Current MICA missiles, available in both infrared (IR) and radio frequency (RF) variants, fall short of the expected range for modern BVRAAMs, maxing out at 80 km. While the ultra-long-range Meteor reigns supreme with its 200+ km reach, its hefty price tag makes it a costly option. MICA-NG aims to strike a balance, delivering a whopping 160 km range at a significantly lower price point.

To achieve this impressive range, MBDA is harnessing a revolutionary double-pulse rocket motor. This innovative technology provides an extra burst of energy during the final phase of the missile’s flight, boosting its maneuverability and enhancing its ability to intercept fast-moving targets at extended distances.

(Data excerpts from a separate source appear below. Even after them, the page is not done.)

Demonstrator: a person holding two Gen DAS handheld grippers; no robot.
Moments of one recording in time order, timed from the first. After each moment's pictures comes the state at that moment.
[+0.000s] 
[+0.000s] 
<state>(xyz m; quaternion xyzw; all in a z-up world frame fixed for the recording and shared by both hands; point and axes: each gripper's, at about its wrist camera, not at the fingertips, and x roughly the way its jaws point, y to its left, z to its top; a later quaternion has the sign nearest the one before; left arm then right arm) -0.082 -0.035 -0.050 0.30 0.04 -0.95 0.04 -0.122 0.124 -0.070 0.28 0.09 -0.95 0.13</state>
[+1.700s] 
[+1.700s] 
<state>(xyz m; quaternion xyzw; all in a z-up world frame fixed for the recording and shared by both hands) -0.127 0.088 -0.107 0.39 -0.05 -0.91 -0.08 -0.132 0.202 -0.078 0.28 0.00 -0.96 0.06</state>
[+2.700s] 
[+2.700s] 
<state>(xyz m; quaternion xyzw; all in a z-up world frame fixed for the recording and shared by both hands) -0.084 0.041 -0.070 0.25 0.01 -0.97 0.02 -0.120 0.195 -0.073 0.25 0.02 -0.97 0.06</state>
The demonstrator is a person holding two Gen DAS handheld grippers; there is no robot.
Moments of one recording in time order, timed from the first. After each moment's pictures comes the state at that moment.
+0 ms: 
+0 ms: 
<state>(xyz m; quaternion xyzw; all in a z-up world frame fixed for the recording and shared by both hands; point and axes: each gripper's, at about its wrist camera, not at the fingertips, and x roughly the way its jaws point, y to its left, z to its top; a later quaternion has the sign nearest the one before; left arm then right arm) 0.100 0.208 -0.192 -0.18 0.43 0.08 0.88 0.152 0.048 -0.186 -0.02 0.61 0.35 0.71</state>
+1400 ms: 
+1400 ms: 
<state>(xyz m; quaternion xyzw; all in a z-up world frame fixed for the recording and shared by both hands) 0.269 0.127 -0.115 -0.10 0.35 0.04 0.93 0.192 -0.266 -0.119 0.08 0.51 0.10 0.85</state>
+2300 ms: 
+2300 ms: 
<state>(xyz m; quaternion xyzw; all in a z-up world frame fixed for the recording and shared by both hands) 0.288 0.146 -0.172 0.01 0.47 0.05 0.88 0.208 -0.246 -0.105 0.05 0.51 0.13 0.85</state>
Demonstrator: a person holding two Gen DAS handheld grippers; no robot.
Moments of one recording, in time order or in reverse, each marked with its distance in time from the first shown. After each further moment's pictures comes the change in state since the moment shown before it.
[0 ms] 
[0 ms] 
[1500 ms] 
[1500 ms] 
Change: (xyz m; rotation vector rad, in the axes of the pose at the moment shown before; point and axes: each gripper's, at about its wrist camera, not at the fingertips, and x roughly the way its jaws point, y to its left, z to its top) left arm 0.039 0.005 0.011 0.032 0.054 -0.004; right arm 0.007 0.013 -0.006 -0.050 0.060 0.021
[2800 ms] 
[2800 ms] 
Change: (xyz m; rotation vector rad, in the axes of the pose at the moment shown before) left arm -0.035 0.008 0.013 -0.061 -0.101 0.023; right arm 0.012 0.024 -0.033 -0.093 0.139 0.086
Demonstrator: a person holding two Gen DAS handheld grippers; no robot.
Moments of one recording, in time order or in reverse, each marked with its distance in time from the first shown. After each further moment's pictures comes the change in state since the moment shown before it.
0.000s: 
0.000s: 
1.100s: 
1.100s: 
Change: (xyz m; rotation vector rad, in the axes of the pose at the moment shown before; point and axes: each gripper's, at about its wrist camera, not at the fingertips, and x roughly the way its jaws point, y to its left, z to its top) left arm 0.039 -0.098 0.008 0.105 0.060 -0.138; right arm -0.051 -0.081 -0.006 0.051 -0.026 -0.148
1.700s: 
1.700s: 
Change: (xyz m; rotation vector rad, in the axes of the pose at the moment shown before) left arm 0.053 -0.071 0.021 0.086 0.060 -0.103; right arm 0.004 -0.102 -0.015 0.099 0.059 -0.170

However, MICA-NG isn’t the only contender in the ring. India’s own DRDO-developed Astra MkI already boasts a range exceeding 110 km, outperforming the current MICA. And even more firepower is on the horizon with the planned Astra MkII, aiming to match MICA-NG’s 160 km range.

So, where does this leave MBDA’s offering? MICA-NG’s appeal lies in its combination of extended range, cost-effectiveness, and compatibility with existing Rafale jets. Moreover, MBDA has explicitly stated its intention to prioritize existing MICA users like India when the missile is ready.

With trials set to begin soon and development slated for completion by 2026, the BVRAAM battleground is about to witness a new entry. Whether MICA-NG can carve out a niche for itself, particularly against India’s growing missile prowess, remains to be seen. One thing’s for sure: the skies are about to get a whole lot more competitive.